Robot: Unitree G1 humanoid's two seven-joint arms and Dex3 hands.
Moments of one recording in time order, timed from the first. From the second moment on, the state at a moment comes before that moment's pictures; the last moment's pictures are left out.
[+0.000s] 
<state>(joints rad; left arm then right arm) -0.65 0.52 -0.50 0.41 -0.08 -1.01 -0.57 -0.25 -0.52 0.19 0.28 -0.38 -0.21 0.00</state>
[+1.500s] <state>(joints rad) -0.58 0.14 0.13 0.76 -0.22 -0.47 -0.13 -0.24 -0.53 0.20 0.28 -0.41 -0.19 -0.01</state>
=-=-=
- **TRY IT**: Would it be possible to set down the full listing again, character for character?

- **OUTPUT OF THE EXERCISE**:
Robot: Unitree G1 humanoid's two seven-joint arms and Dex3 hands.
Moments of one recording in time order, timed from the first. From the second moment on, the state at a moment comes before that moment's pictures; the last moment's pictures are left out.
[+0.000s] 
<state>(joints rad; left arm then right arm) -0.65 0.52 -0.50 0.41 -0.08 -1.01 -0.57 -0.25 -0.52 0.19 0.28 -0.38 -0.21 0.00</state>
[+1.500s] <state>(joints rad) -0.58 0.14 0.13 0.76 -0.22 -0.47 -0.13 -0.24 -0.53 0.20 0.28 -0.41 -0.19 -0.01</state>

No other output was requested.